64Auch der Gesamtzusammenhang und die Systematik von § 6 Ziff. 3 ABVw lassen nicht erkennen, dass die Regelung sich lediglich auf die Höhe einer Anpassungsentscheidungen beschränken wollte: mit der Anpassung der Gesamtversorgungsbezüge hat die (Rechtsvorgängerin der) Beklagte(n) versprochen, unter Einbeziehung unterschiedlichster Leistungen gem. § 5 ABVw den Betriebsrentnern eine Alterssicherung zu bieten und deren wirtschaftliche Anpassung über § 16 BetrAVG hinaus mittels kollektiver Regelung vorzunehmen. Wegen dieser im Vergleich wohl komfortablen Rentenregelungen lag es im Interesse der Beklagten insgesamt, die Anpassung mit einem Regulativ zu begrenzen. Vor diesem Hintergrund soll die größtmögliche Regelungsweite von § 6 Ziff. 3 ABVw mit den Worten „…was geschehen soll…“ der Beklagten die Möglichkeit geben, die Rentenzusage passgenau mit ihrer jeweils aktuellen Lage zu verzahnen. Zu dem, „…was geschehen soll…“ gehört dann aber eben auch nicht nur die Entscheidung, ob die Betriebsrente um 0%, 2,1% oder 0,5% erhöht werden soll, sondern auch die Verteilungsgrundsätze, ob etwa bestimmte Gruppen von Betriebsrentnern bei einer Erhöhung besondere Berücksichtigung finden, zB. nicht der Kläger, sondern finanziell weniger gut ausgestattete Arbeitnehmer. Würde in einem solchen Fall der Betriebsrat eine andere oder eine gleichmäßige Verteilung der Gelder fordern, würde ihm ggf. § 6 Ziff. 3 ABVw und die dort geregelte Begrenzung auf eine bloße Anhörungsverpflichtung entgegen gehalten werden.
65- 66
iii. Aus der Unwirksamkeit von § 6 Ziff. 3 ABVw folgt nicht die Unwirksamkeit der gesamten ABVw bzw. der gesamten Gesamtbetriebsvereinbarung. Denn nach dem Rechtsgedanken des§ 139 BGB gilt, dass die Teilunwirksamkeit einer Betriebsvereinbarung die Unwirksamkeit auch ihrer übrigen Bestimmungen nur dann zur Folge hat, wenn diese ohne die unwirksamen Teile keine sinnvolle, in sich geschlossene Regelung mehr darstellen (BAG 05.05.2015 – 1 AZR 435/13 – Rn. 20; BAG 26.04.2005 – 1 AZR 76/04 – Rn. 23; BAG 22.03.2005 – 1 ABR 64/03 – Rn. 61; BAG 21.01.2003 - 1 ABR 9/02 - ). Danach sind die ABVw als Bestandteil der Gesamtbetriebsvereinbarung „Bestimmungen des Betrieblichen Versorungswerkes“ nicht insgesamt unwirksam.

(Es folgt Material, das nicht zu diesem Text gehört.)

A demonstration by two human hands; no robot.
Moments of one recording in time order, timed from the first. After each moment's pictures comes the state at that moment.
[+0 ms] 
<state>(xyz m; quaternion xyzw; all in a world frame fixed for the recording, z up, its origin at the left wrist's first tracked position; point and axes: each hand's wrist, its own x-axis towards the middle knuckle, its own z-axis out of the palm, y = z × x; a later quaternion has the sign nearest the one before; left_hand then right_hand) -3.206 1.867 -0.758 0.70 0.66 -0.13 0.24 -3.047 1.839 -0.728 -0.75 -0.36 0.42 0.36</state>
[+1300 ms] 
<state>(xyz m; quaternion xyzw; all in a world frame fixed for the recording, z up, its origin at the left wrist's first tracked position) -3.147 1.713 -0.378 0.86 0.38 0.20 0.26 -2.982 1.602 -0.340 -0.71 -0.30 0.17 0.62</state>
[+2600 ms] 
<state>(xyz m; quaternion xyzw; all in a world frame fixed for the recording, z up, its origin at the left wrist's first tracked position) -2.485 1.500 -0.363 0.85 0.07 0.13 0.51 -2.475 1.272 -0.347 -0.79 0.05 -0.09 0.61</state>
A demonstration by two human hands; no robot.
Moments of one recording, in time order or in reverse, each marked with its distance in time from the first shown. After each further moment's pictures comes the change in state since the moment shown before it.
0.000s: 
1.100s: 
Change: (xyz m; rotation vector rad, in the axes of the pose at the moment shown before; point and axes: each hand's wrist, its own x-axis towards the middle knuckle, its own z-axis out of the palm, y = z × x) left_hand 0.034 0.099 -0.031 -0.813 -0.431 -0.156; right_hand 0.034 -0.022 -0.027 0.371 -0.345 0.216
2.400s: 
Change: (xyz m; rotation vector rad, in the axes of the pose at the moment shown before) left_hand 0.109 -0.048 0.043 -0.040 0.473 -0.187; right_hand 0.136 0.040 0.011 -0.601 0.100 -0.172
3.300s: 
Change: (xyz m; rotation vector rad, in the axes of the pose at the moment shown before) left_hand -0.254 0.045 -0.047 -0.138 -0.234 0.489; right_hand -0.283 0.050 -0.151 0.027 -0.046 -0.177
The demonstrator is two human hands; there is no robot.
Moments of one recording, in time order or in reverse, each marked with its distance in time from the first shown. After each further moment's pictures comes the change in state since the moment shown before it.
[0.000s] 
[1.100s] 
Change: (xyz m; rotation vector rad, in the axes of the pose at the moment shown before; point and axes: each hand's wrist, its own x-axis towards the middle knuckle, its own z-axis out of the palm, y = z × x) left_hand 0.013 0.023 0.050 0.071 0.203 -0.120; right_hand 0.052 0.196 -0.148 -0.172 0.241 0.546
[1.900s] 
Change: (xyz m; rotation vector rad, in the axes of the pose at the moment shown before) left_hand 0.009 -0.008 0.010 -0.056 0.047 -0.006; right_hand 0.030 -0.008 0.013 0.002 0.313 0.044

Sie bilden auch ohne die unwirksame Festlegung der Anpassung durch den Aufsichtsrat eine in sich geschlossene und praktikable Regelung der anzuwendenden Betriebsrentengrundsätze. Insbesondere lässt sich aus § 6 Ziff. 1 ABVw die Regelanpassung der Gesamtversorgungsbezüge zweifelsfrei ermitteln.
Diesen überzeugenden Ausführungen schließt sich die erkennende Kammer in vollem Umfang an. Sie gelten für die Anpassungsverpflichtung zum 01.07.20016 entsprechend.
68Die Zinsforderungen sind gemäß §§ 286, 288, 291 BGB begründet. Die Ausnahme, nach der eine Verzinsung dann nicht in Betracht kommt, wenn erst die Rechtskraft einer Entscheidung die der Billigkeit entsprechende Ermessensausübung der Arbeitgeberin ersetzt (BAG 3 AZR 859/09), greift hier nicht, weil mit der vorliegenden Entscheidung nicht ein fehlerhaft ausgeübtes oder ausgefallenes Ermessen ersetzt, sondern die von der Arbeitgeberin geltend gemachte Norm, die ein Ermessen erst eröffnen soll, für unzulässig erachtet wird.
69Die Kostenentscheidung beruht auf § 91 Abs. 1 Satz 1 ZPO, die Streitwertfestsetzung auf § 9 ZPO.